(Activity): Below is a set of records; reproduce them exactly without their pictures.

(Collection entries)
• • • • •

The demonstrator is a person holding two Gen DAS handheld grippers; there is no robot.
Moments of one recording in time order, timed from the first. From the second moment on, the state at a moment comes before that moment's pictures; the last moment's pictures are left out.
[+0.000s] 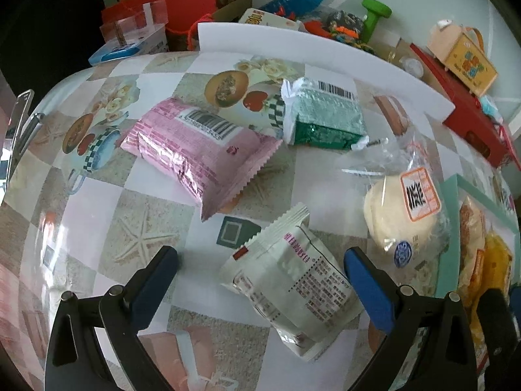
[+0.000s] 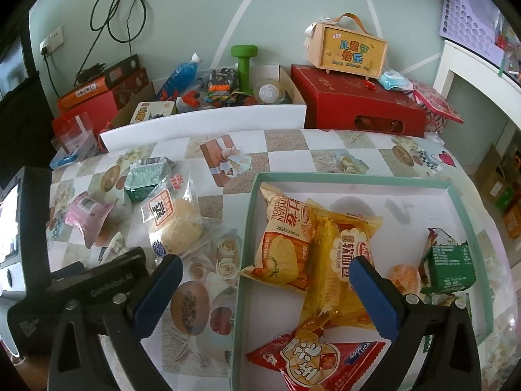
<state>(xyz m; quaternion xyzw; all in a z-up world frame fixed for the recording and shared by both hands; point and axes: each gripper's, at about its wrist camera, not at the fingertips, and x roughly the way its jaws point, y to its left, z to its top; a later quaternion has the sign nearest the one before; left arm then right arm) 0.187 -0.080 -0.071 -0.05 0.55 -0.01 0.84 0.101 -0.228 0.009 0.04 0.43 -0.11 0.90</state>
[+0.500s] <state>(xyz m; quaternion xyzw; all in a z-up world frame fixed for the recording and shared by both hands) 0.174 -0.056 -0.078 -0.04 0.58 0.01 0.82 0.102 -0.227 0.006 0.04 0.43 -0.10 0.90</state>
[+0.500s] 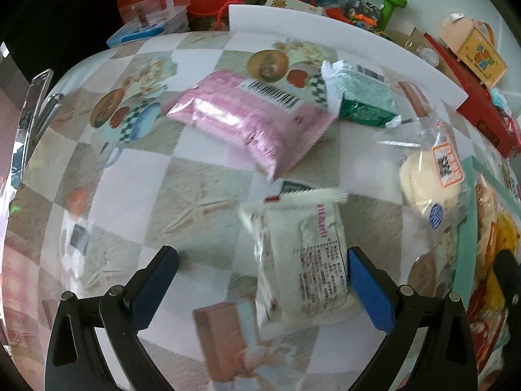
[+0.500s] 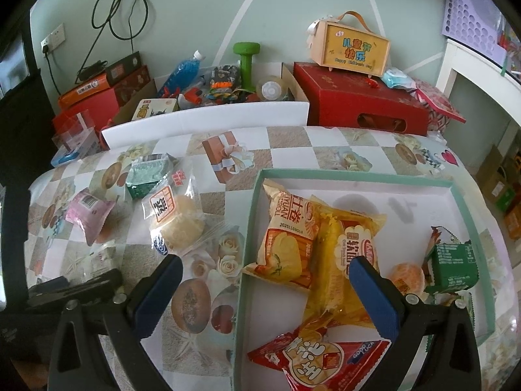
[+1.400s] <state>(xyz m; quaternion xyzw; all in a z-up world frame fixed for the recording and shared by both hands) 0.154 0.005 -0.057 -0.10 0.58 -0.04 0.81 0.118 -0.183 -0.002 0.01 0.45 -0.05 0.89</state>
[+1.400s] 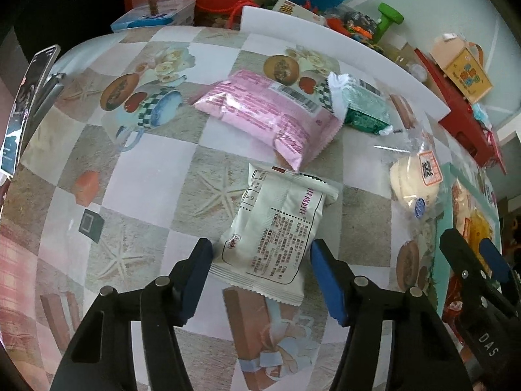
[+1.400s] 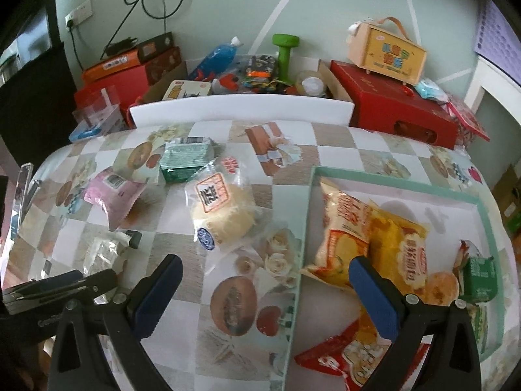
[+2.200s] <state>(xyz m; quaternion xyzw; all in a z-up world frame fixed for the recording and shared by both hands) 0.149 0.044 -0.049 -0.14 0.58 -0.03 0.80 0.197 -0.137 -0.022 -0.10 0.49 0.00 0.87</state>
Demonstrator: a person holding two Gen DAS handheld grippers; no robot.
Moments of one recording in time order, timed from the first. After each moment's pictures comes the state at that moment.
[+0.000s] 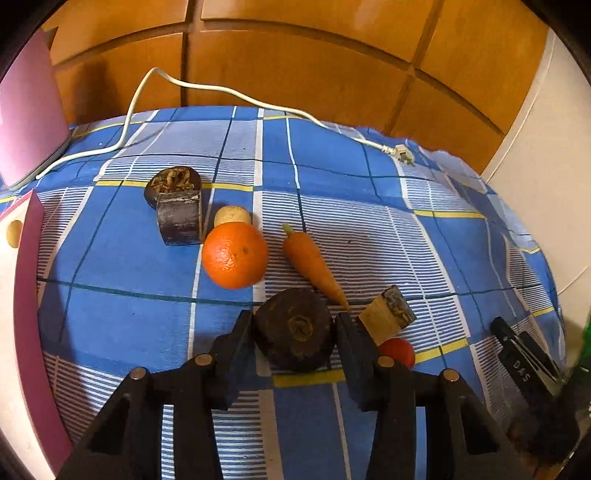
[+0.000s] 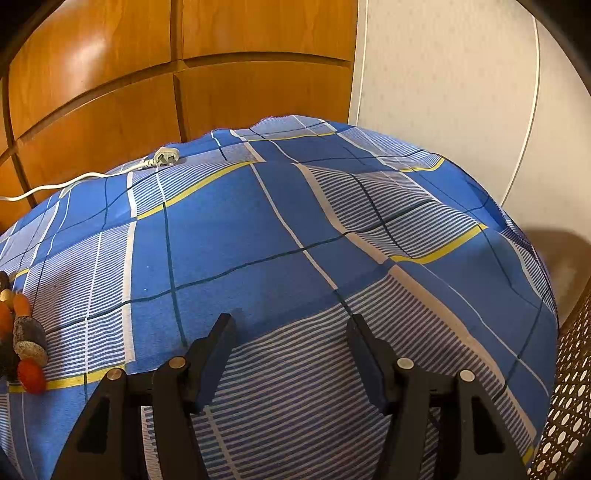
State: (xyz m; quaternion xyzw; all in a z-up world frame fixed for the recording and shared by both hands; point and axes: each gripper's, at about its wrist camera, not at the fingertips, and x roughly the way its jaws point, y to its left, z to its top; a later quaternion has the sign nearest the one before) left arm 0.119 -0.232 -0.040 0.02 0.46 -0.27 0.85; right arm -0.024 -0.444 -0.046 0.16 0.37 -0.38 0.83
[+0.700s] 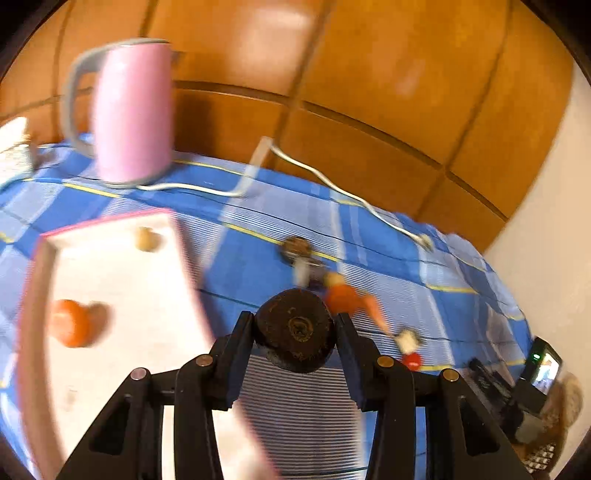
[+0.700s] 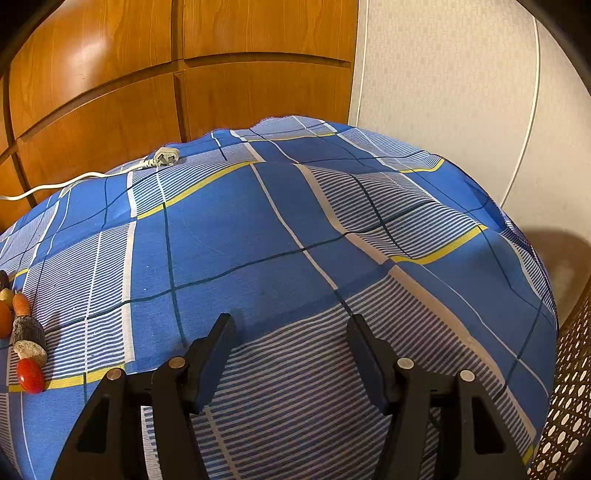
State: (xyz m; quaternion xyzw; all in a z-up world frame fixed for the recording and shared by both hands) left arm 0.101 -0.089 0.036 -0.08 0.39 -0.21 0.89; right arm -0.024 -0.444 -0.046 0.16 0.37 -0.38 0.83
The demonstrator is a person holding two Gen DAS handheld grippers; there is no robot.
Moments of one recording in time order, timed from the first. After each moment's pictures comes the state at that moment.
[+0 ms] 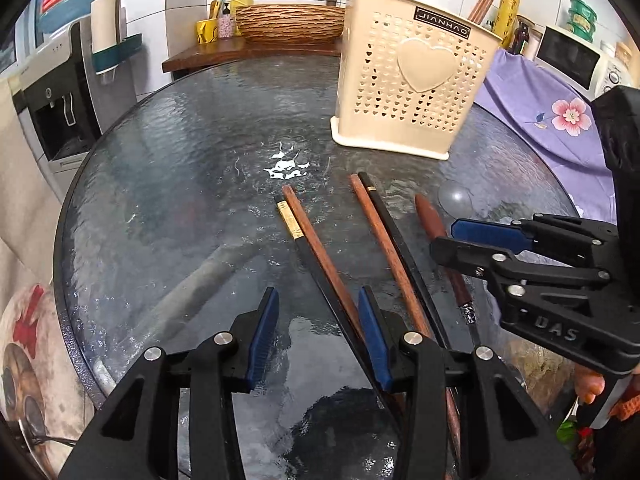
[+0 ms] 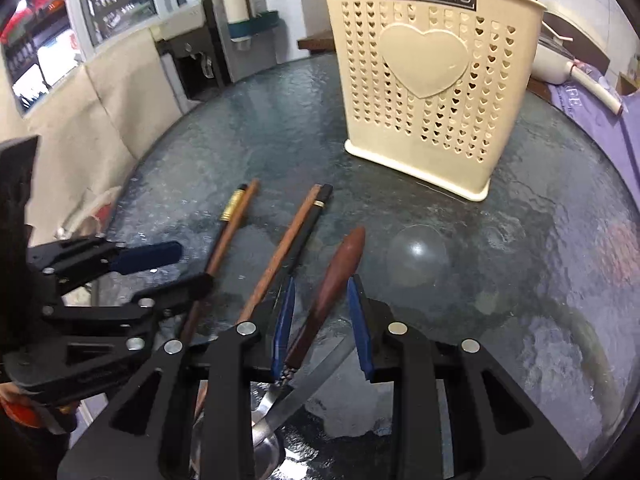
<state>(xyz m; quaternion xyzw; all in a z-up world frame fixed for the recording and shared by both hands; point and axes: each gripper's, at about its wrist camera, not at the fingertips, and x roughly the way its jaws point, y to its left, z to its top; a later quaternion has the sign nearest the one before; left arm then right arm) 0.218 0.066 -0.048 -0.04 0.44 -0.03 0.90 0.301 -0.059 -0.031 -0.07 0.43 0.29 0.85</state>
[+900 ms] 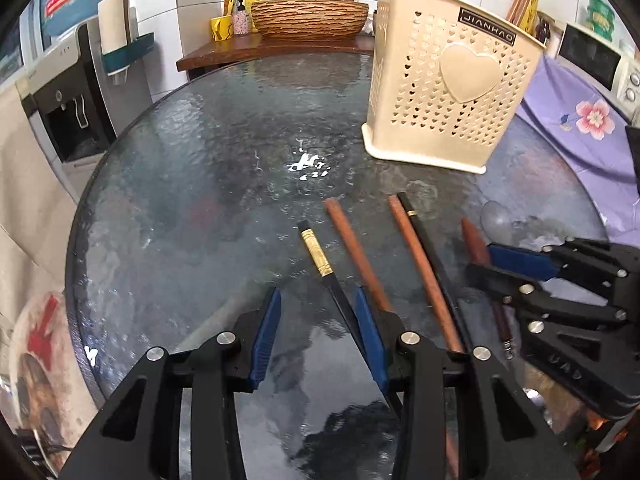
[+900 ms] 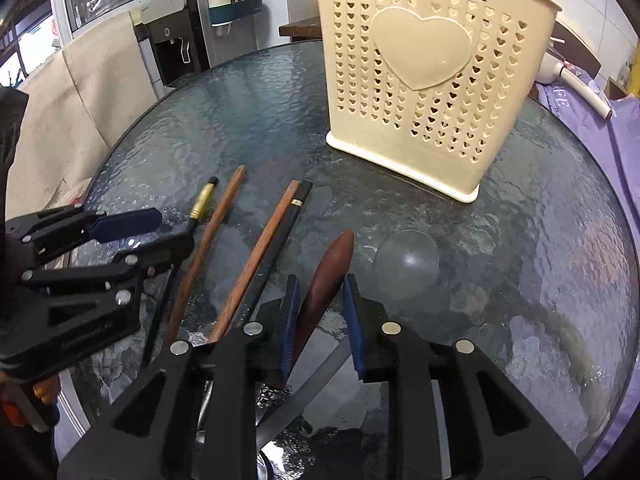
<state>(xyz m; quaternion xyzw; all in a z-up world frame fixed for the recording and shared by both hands) 0.249 0.076 -0.048 -0.02 0.45 0.00 0.89 0.315 -0.048 -0.038 -0.10 0.45 0.26 0.85</state>
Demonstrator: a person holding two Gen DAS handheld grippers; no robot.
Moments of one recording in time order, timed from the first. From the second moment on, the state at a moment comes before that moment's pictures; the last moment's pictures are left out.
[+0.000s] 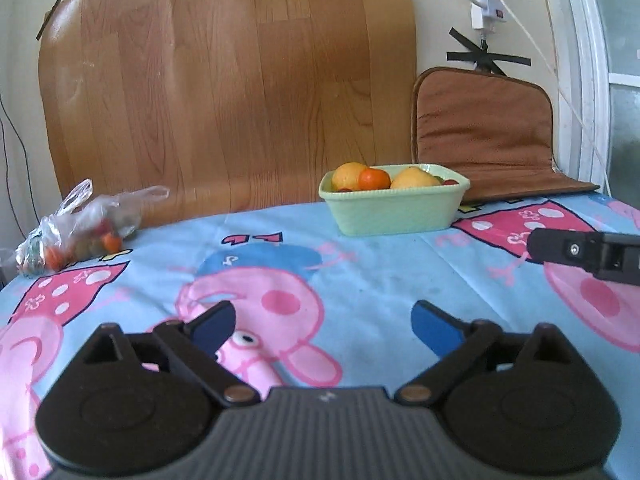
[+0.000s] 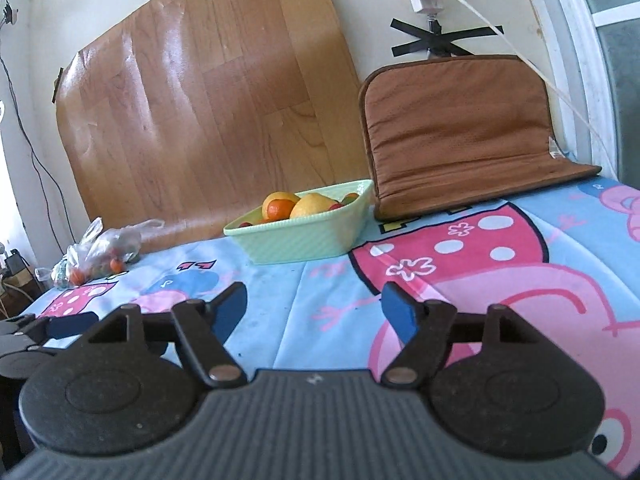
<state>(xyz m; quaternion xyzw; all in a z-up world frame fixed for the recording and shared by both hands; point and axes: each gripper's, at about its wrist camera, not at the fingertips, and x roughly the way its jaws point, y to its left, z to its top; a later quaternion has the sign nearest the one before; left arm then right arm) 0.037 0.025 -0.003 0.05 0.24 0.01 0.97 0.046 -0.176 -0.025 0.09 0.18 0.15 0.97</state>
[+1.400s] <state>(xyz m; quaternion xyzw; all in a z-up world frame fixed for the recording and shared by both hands) 0.054 0.026 -0.003 0.04 0.31 0.08 0.95 0.046 -0.175 -0.025 0.09 0.19 0.19 0.96</state>
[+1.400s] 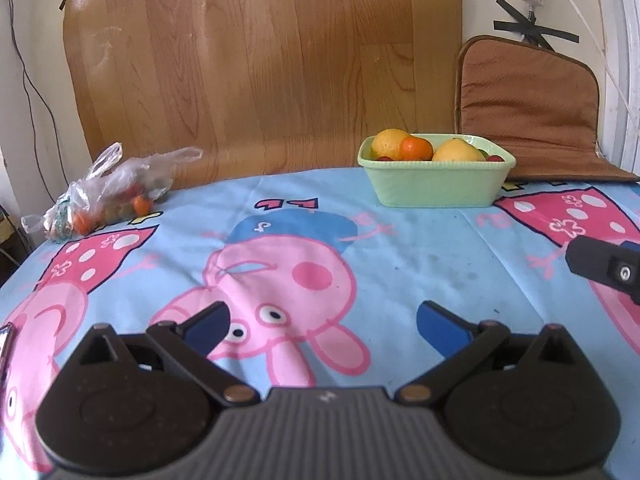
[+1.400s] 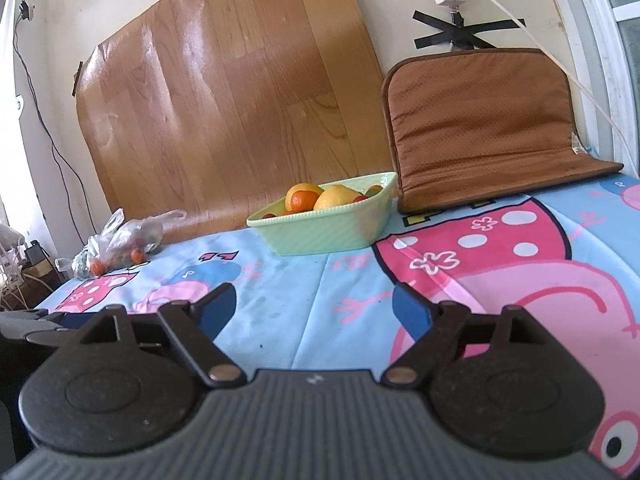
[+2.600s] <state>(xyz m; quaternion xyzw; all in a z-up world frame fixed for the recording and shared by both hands) 0.039 0.034 0.010 0.03 0.29 0.11 0.95 0.040 -0.181 -0.024 0.14 0.23 0.19 0.94</state>
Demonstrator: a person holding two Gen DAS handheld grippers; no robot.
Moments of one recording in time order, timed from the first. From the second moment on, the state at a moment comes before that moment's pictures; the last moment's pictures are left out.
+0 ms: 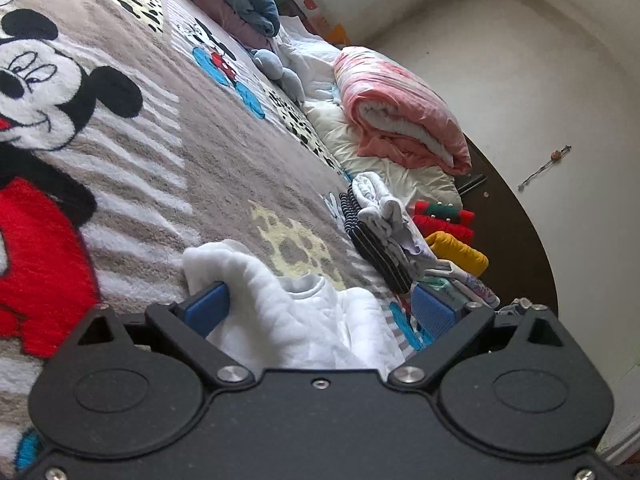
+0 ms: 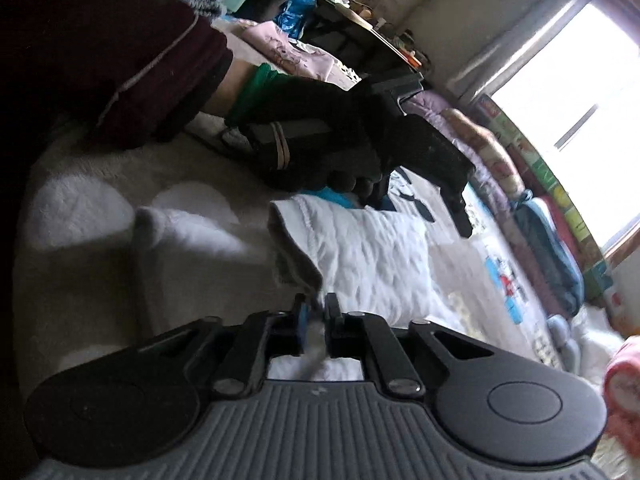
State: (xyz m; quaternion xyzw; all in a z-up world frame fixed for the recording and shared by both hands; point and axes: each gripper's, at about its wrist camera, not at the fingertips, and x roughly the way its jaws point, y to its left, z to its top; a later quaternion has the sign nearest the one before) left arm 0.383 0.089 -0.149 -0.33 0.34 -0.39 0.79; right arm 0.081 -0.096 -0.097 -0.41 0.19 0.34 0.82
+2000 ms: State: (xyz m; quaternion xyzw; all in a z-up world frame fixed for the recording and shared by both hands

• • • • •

(Expected answer):
The demonstrator is a person holding two Gen DAS handheld grippers; there is no robot.
Moments of one recording in time order, timed from the first. From the second moment on, the state at a moment comes before that moment's pictures; the last moment's pictures are left out.
[+0.000s] 
[+0.000s] 
<state>(xyz m; quaternion xyzw; all in a z-up world frame fixed for the recording and shared by both hands; point and axes: each gripper's, at about its wrist camera, not at the fingertips, and x roughly the way its jaws point, y to its left, z to its top; a later quaternion has the sign nearest the one before; left arm then right arm) 0.187 -0.080 -0.071 -0.05 0.55 -0.01 0.84 0.101 -0.228 0.009 0.04 0.43 -0.11 0.90</state>
[+0.500s] <state>(xyz m; quaternion xyzw; all in a z-up world frame fixed for the recording and shared by both hands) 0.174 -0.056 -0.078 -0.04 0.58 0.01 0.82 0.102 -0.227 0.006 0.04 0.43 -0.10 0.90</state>
[+0.500s] 
[+0.500s] 
[+1.400s] <state>(xyz m; quaternion xyzw; all in a z-up world frame fixed for the recording and shared by both hands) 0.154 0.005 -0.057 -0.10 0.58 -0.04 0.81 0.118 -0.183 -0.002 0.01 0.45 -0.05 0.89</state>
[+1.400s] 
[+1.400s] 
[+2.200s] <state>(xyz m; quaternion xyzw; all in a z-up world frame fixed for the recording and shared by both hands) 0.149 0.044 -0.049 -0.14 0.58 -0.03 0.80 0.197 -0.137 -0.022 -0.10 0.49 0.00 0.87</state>
Demonstrator: a person holding two Gen DAS handheld grippers; no robot.
Moments of one recording in time order, timed from the first. After each moment's pictures comes the state at that moment.
[+0.000s] 
[+0.000s] 
State: (xyz m; quaternion xyzw; all in a z-up world frame fixed for the recording and shared by both hands; point and axes: each gripper's, at about its wrist camera, not at the fingertips, and x roughly the way its jaws point, y to its left, z to its top; a later quaternion has the sign nearest the one before) left arm 0.119 -0.232 -0.040 0.02 0.46 -0.27 0.85; right arm -0.024 -0.444 -0.046 0.16 0.37 -0.38 0.83
[+0.700s] 
[+0.700s] 
State: (xyz m; quaternion xyzw; all in a z-up world frame fixed for the recording and shared by both hands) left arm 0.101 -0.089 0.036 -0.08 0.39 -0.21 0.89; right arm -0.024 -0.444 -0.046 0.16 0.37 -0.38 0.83
The demonstrator is a person holding two Gen DAS handheld grippers; there is no robot.
Moments of one recording in time order, timed from the first. After each moment's pictures comes the state at that moment.
[+0 ms] 
[+0 ms] 
<state>(xyz m; quaternion xyzw; all in a z-up world frame fixed for the recording and shared by both hands; point and axes: each gripper's, at about its wrist camera, not at the fingertips, and x roughly the way its jaws point, y to its left, z to its top; a later quaternion has the sign nearest the one before; left arm then right arm) 0.218 0.066 -0.048 -0.04 0.44 -0.03 0.90 0.301 -0.059 -0.031 -0.07 0.43 0.29 0.85</state>
[+900 ms] 
[+900 ms] 
<state>(xyz m; quaternion xyzw; all in a z-up world frame fixed for the recording and shared by both hands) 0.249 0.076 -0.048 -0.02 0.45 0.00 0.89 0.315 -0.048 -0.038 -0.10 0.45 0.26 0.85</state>
Demonstrator: a person holding two Gen DAS handheld grippers; no robot.
Moments of one recording in time order, timed from the first. From the second moment on, the state at a moment comes before that moment's pictures; the last moment's pictures are left out.
[+0.000s] 
[+0.000s] 
<state>(xyz m; quaternion xyzw; all in a z-up world frame fixed for the recording and shared by both hands; point and axes: each gripper's, at about its wrist camera, not at the fingertips, and x roughly the way its jaws point, y to its left, z to its top; a later quaternion has the sign nearest the one before; left arm then right arm) 0.037 0.025 -0.003 0.05 0.24 0.01 0.97 0.046 -0.176 -0.025 0.09 0.18 0.15 0.97</state>
[+1.400s] <state>(xyz m; quaternion xyzw; all in a z-up world frame fixed for the recording and shared by both hands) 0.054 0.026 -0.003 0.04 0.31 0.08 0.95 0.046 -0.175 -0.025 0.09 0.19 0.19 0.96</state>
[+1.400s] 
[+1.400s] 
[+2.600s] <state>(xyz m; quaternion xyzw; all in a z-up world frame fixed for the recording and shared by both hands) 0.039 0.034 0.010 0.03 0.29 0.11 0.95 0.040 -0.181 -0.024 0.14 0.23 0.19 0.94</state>
Demonstrator: a person holding two Gen DAS handheld grippers; no robot.
Moments of one recording in time order, timed from the first. From the second moment on, the state at a moment comes before that moment's pictures; the last moment's pictures are left out.
+0 ms: 
+0 ms: 
State: (xyz m; quaternion xyzw; all in a z-up world frame fixed for the recording and shared by both hands; point and axes: each gripper's, at about its wrist camera, not at the fingertips, and x roughly the way its jaws point, y to its left, z to its top; a later quaternion has the sign nearest the one before) left arm 0.383 0.089 -0.149 -0.33 0.34 -0.39 0.79; right arm 0.081 -0.096 -0.097 -0.41 0.19 0.34 0.82
+2000 ms: State: (xyz m; quaternion xyzw; all in a z-up world frame fixed for the recording and shared by both hands

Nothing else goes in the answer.